• Work task:
Which lines of the entries contain the string "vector"? Copy each of them.

• Entries provided:
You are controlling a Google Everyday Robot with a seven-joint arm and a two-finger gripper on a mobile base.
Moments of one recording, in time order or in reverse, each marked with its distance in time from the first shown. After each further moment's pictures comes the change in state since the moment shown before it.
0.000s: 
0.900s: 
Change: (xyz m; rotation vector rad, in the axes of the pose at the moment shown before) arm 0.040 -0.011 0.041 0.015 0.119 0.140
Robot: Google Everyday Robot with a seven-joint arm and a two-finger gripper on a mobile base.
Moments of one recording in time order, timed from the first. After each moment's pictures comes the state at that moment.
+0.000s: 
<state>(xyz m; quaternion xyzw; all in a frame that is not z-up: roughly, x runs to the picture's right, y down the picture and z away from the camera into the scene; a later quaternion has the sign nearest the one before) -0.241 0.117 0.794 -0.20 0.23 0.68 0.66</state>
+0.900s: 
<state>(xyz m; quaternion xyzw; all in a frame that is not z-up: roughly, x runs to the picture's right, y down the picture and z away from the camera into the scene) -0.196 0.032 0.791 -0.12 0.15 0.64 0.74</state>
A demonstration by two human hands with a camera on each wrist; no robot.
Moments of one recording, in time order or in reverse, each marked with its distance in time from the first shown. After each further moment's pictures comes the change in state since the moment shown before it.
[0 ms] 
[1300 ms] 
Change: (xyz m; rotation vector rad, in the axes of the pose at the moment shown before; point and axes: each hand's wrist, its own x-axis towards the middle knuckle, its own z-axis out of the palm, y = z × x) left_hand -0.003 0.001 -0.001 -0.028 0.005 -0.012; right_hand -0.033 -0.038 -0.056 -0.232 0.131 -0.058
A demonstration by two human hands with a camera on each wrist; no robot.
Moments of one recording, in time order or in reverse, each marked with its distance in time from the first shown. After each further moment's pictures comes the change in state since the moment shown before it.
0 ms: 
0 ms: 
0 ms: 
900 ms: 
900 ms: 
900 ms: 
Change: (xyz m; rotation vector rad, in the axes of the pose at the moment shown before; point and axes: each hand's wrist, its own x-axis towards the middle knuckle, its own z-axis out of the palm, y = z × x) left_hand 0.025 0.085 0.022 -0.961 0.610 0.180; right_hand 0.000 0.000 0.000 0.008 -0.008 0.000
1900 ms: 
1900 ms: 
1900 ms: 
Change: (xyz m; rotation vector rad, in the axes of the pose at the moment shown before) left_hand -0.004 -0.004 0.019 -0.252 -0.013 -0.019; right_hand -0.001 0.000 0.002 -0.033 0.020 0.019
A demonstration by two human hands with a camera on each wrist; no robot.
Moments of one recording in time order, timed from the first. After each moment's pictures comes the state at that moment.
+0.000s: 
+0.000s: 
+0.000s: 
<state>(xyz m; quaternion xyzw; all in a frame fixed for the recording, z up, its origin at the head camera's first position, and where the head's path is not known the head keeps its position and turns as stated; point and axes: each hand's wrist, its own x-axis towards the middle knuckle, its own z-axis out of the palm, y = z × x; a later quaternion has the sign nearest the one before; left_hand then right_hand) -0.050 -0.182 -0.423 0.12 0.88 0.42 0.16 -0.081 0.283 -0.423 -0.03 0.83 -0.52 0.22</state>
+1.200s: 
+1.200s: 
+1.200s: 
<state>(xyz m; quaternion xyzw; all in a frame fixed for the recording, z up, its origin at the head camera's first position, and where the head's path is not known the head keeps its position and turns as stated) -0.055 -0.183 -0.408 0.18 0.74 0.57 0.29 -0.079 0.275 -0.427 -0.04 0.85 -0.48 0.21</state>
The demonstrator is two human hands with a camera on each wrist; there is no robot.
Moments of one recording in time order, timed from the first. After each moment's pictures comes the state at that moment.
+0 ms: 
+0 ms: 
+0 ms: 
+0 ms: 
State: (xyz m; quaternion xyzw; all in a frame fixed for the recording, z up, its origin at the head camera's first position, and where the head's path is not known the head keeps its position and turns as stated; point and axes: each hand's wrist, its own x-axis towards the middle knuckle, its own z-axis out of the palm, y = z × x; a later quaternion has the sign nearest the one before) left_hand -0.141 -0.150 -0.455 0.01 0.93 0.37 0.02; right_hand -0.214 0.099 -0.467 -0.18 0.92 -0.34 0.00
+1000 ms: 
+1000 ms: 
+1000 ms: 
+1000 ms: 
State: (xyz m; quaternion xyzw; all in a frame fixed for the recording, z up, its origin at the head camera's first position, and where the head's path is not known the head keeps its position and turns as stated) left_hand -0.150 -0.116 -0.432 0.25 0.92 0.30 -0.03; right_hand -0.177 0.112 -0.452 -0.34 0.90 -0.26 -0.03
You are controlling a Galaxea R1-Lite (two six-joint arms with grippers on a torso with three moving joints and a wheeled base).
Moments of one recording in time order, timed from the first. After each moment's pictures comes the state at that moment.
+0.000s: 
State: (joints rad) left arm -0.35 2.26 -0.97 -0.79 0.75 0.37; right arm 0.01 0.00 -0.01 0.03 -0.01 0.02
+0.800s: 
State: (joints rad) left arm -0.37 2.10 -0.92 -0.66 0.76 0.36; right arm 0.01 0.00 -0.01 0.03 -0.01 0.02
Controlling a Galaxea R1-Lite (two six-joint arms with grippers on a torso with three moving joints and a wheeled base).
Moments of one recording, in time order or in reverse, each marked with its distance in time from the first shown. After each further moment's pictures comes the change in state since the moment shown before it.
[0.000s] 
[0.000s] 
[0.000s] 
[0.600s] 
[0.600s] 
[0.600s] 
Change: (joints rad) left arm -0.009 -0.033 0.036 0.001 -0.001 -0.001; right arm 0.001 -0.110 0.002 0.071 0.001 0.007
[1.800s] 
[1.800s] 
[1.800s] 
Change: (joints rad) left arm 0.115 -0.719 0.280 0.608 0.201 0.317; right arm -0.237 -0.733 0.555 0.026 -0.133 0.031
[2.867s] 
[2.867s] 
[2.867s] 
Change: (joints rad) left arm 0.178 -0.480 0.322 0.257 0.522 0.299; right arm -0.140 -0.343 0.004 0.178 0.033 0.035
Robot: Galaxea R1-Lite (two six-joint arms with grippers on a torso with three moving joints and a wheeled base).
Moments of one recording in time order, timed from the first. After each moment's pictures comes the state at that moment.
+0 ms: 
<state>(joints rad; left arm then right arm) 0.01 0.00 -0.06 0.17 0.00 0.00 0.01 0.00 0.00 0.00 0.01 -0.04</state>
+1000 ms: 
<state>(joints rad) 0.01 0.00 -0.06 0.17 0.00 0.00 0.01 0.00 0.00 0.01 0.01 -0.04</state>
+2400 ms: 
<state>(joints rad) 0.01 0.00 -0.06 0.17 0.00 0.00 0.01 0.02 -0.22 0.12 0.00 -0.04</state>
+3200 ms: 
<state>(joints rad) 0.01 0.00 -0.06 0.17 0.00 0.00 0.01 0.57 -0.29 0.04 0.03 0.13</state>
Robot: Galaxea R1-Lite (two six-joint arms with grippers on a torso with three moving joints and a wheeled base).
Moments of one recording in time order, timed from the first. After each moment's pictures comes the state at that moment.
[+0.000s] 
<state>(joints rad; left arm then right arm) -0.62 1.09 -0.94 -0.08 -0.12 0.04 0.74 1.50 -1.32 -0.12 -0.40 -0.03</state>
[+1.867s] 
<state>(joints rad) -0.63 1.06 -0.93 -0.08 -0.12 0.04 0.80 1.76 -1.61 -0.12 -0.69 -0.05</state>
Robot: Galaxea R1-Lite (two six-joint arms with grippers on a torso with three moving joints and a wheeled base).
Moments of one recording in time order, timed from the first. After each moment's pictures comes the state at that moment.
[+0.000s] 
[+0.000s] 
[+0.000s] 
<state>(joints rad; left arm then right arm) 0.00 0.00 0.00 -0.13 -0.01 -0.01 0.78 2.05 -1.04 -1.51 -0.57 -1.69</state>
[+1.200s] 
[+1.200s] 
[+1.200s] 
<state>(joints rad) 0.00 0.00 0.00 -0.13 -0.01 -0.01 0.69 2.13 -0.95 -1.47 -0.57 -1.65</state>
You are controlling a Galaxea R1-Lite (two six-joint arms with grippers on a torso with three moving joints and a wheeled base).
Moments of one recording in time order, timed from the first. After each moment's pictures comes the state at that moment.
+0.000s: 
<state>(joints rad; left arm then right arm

• Solution for this task:
Change: (xyz m; rotation vector rad, in the axes of the pose at the moment shown before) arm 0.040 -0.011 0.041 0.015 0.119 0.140
Change: (xyz m; rotation vector rad, in the axes of the pose at the moment shown before; point and axes: each hand's wrist, its own x-axis towards the middle knuckle, its own z-axis out of the palm, y = z × x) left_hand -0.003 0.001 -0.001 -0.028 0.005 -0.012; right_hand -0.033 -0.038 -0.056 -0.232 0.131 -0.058
Change: (xyz m; rotation vector rad, in the axes of the pose at the moment shown before; point and axes: each hand's wrist, its own x-axis towards the middle knuckle, its own z-axis out of the palm, y = z × x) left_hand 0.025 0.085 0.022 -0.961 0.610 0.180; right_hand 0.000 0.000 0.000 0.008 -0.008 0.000
Change: (xyz m; rotation vector rad, in the axes of the pose at the moment shown before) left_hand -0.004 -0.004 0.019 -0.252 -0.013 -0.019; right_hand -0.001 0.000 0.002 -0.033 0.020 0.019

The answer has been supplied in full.